((
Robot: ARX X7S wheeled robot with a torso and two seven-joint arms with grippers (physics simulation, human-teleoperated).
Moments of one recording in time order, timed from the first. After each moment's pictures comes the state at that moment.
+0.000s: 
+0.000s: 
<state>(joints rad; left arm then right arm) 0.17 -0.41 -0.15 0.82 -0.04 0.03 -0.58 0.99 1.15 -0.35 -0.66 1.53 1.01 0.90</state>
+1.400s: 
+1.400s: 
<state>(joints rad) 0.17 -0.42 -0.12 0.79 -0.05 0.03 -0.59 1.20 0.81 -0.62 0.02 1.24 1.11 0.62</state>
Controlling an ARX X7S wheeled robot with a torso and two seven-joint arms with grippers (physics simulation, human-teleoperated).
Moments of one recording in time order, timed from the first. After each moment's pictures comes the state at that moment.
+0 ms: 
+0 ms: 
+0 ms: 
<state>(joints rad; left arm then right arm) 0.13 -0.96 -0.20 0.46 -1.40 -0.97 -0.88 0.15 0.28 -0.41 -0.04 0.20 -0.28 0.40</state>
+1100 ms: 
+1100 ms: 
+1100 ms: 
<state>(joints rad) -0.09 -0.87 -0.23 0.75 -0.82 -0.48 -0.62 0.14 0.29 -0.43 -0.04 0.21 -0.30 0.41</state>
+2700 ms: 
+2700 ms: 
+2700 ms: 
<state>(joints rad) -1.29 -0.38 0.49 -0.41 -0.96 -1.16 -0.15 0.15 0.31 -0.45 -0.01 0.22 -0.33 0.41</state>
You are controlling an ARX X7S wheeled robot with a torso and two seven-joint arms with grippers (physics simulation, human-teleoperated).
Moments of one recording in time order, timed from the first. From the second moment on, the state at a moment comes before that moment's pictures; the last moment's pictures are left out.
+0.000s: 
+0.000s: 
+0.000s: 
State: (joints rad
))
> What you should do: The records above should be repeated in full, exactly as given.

> Expected answer:
Robot: ARX X7S wheeled robot with a torso and two seven-joint arms with grippers (physics simulation, human-teleoperated).
Moments of one recording in time order, timed from the first. After each moment's pictures comes the state at that moment.
+0.000s: 
+0.000s: 
<state>(joints rad; left arm then right arm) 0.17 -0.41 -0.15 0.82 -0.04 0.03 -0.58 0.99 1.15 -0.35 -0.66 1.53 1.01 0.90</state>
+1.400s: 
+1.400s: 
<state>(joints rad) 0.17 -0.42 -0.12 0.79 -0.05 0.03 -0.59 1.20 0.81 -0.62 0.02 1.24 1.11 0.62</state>
Controlling an ARX X7S wheeled robot with a torso and two seven-joint arms with grippers (physics simulation, human-teleoperated).
Moments of one recording in time order, timed from the first. After each moment's pictures comes the state at that moment.
+0 ms: 
+0 ms: 
+0 ms: 
<state>(joints rad; left arm then right arm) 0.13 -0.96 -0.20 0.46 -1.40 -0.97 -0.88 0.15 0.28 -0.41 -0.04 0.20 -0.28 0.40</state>
+1100 ms: 
+1100 ms: 
+1100 ms: 
<state>(joints rad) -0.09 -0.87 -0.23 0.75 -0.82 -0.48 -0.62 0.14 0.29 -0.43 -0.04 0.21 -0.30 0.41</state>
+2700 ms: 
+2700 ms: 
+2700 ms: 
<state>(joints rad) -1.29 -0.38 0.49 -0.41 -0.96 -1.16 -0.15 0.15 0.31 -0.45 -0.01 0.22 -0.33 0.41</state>
You are controlling an ARX X7S wheeled robot with a torso and two seven-joint arms with grippers (physics simulation, human-teleoperated).
Moments of one recording in time order, timed from the first. From the second moment on, the state at a moment comes before that moment's pictures; the last moment's pictures are left out.
+0.000s: 
+0.000s: 
+0.000s: 
State: (joints rad

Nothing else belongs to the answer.